Saturday, December 09, 2006
Friday, December 08, 2006
Beth had to stop when she saw a neighbour walking a terrier. she had to meet and greet the dog and talk with the owner. it was a Welsh/Irish terrier blend (which doesn't mean mucho to me, dogs are dogs for me, I'm not real subtle beyond that). the dog just lept about as Beth talked with the man and petted the dog. the man offered that she was more than he could handle. he said he was 80, which was not evident. the gist of this was an offer by Beth to maybe take the dog, an idea that the man took seriously. a day or two later he left a note at our door saying he would be willing to let the dog go. talking with him on the phone Beth learned that he'd come by earlier with the note but couldn't bring himself to leave it. but then came back. we've got an elderly dog (husky/German shepherd compote), and a cat, so we don't need another, but Erin's been looking for a young dog and and and. but that and is opposed by some practicalities, and as we thunk on it, we realized we couldn't take the dog. Beth was totally smitten by the dog, which is an energy bomb of Everest magnitude. I see why the man felt overwhelmed because the dog is young and full of energy plus she needs a lot of attention. not the best dog for an older person on their own, though the man seems hale enough. we pondered how the 3 of us could work this dog and recognized that we couldn't work it. so we had to say nay. Beth and I went over this evening to tell the man. we were there an hour. he's a widower who recently moved here to be closer to his daughter. the dog was in constant motion for the entire time. I had my camera and took some 60 pictures, of which about 5 are in focus because she moved so much. not only that but lunging at the camera. we really would like to take the dog, and the man was amenable because he liked us and we're nearby. we offered to help him with walking he dog and in finding a home for her. he said a few years ago this dog might be feasible for him but now he needs one that requires less attention. pets can fill a lot of vital space. our own dynamics are such that the terrier would have been a stress. alas. I'll Flickr up some pix.

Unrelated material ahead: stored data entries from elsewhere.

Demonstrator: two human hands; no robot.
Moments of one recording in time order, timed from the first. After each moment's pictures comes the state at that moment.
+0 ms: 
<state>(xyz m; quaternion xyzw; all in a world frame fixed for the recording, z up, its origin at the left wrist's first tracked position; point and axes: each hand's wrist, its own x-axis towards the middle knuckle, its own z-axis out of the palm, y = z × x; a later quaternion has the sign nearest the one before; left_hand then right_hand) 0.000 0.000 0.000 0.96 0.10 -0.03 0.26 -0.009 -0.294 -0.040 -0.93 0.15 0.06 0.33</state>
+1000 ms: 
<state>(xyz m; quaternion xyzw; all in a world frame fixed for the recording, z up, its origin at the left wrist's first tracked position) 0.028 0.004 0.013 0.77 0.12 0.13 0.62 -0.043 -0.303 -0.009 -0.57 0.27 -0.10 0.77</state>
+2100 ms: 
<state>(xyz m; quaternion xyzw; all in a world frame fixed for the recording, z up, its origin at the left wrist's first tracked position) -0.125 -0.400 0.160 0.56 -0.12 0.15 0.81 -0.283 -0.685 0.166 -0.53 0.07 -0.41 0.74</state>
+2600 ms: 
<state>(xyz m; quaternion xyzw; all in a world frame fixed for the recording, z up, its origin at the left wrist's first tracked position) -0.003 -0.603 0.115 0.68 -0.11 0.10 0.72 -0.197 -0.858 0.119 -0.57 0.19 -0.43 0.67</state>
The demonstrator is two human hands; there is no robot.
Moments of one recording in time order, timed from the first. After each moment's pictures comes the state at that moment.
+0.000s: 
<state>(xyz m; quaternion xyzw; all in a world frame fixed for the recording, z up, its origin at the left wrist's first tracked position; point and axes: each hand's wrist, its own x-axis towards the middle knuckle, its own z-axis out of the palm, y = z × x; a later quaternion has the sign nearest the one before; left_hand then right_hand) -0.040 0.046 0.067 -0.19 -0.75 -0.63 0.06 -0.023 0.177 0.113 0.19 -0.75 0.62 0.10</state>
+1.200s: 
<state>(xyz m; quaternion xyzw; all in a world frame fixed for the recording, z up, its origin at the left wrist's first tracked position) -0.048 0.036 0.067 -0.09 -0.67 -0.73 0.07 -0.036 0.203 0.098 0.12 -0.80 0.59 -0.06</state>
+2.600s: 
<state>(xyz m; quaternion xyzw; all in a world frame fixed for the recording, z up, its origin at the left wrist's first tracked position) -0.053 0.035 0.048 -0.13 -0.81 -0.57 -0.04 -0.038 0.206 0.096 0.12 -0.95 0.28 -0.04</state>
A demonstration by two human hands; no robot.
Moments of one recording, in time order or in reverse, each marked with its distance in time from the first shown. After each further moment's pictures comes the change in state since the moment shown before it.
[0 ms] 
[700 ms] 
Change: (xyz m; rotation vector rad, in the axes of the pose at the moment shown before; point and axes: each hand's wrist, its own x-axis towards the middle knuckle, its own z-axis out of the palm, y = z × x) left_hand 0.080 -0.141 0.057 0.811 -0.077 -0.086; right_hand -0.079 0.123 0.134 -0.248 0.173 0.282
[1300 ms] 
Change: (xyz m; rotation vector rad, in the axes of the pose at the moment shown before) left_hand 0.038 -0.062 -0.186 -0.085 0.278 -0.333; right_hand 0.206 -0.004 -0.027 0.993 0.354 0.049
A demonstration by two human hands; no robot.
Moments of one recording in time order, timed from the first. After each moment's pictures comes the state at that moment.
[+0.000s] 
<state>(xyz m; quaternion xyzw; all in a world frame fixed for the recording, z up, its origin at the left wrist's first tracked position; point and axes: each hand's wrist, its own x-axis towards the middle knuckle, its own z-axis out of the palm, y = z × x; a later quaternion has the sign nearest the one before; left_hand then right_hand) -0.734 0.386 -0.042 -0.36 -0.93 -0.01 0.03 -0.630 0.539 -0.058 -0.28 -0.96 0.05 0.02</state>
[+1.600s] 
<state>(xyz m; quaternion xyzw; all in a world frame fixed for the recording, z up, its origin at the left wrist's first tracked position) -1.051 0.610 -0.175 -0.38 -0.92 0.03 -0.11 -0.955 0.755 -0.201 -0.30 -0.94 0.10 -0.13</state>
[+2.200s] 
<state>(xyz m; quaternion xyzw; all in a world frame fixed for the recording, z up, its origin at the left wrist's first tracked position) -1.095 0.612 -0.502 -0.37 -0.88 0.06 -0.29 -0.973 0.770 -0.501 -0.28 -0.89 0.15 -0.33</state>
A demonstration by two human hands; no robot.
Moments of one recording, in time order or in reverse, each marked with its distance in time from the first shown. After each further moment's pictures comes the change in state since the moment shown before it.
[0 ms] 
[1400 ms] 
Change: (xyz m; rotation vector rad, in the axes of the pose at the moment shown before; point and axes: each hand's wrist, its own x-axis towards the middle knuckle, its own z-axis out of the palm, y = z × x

Wednesday, December 06, 2006
Monday, December 04, 2006
whenever I think of the Poetics list, I think what a waste of time. and what a super waste of resource. people used to post poetry on the list, even Kari Edwards, now mourned, and Jeff Harrison, and Alan Sondheim, of course. others too posted regularly. but this collaborative bushwah downgrade hit and hit hard. wah wah wah, posting stuff I don't want!!! nice of Geoffrey Gatza to make Edwards' Having Been Blue for Charity available for download at his Blaze Vox site. it looks like a good dose of her work, which I have not read much of.
Sunday, December 03, 2006
we didn't manage to get to the Demolicious reading with Ulla Dydo, whose name I have previously misspelled, peccavi. I was very interested, because I am tantalized by Stein but honestly not well read in her work. it occurred to me, hey, Amazon could maybe perhaps possibly have some Stein available. and true enough, so I shall get Making of Americans, and I dunno what. Stein's funny because she's well known yet I don't think well read by people. the Autobiography and Three Lives seem to be popular, and Picasso, and Tender Buttons has an esoteric following. I think you have to hunt for the rest of her oeuvre. Dydo has done major scholarly snooping into the texts, so, too bad we missed her. Jack Kimball has been such a yeoman about attending readings locally that I can assume he'll have a write up, and if so, that it'll be thoughtful and useful.
I've been reading Down Spooky by Shanna Compton. urg, I don't have the book handy and can't remember the publisher but you can get it here. I'm not really prepared to say why you should, but you should. my brief encounter so far is positive. perhaps my vocabulary's doing something to me, because I note a technical effect for which I haven't worked out the articulation. I think I see this same effect in Stephanie Young's work. almost surreal but not weirdly so, the unexpected terms and word choices. both writers intone situations, emotional loci, that shine with a clarity without falling into simplicity or definitiveness. emotions are neither simple or definitive, they blur into each other. I like how the terms in Spooky surprise and perplex yet make sense. I was thinking there was an oppositional energy evident but I don't like how oppositional connotes. an understood other arises in these poems, but I don't mean so much against as just situated, as in: there. tell me if I'm making sense. partly it's a matter of address. as I've said afore, I guess in comments about S Young, even, I like 2nd person plural, its generosity, its fluidity, its slide. I've only just gotten the book, and have been scanning and skipping around. I note that the poems gather momentum as a whole, that their drive is united rather than discrete. they show a considerable calm polish. I've enjoyed what I've read and should underline that point (comme cela): these are poems to enjoy the way you enjoy, say, Frank O'Hara: deft, amiable, you know what I mean. I also, as a writer meself, want to figure out what she's doing, how her poems bloom as they do. so treat what I write here as hypothesis. the adventure follows. that's all I aim at in any of my "reviews".